**TASK GOAL:**
A bare number is the expected answer: the count of lines in the records that contain the word "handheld".

[SUPPLIED DATA — start]

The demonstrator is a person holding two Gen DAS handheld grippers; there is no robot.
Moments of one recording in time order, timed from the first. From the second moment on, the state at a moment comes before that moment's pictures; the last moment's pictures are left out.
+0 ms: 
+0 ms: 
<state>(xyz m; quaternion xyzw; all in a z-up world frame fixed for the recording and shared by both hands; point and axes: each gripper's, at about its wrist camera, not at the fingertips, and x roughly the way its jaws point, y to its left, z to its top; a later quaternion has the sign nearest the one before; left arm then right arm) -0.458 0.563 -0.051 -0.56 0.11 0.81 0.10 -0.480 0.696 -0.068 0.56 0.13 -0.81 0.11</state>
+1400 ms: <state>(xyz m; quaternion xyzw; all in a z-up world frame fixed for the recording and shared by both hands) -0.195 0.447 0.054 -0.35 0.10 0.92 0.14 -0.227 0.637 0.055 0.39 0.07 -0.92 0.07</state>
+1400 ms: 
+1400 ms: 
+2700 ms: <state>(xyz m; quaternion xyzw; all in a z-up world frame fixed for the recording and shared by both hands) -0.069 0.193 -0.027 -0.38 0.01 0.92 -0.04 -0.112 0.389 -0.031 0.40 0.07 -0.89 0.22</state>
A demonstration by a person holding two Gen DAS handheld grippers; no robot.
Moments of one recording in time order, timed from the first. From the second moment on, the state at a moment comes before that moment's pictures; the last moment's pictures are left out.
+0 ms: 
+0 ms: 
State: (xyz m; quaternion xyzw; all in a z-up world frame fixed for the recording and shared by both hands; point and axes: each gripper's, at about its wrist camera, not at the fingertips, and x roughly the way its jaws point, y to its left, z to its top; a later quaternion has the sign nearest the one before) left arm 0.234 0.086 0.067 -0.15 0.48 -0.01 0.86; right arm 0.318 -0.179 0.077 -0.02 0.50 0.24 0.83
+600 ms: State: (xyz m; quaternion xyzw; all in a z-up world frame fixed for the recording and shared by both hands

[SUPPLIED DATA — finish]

**RESULT OF THIS EXERCISE:**
2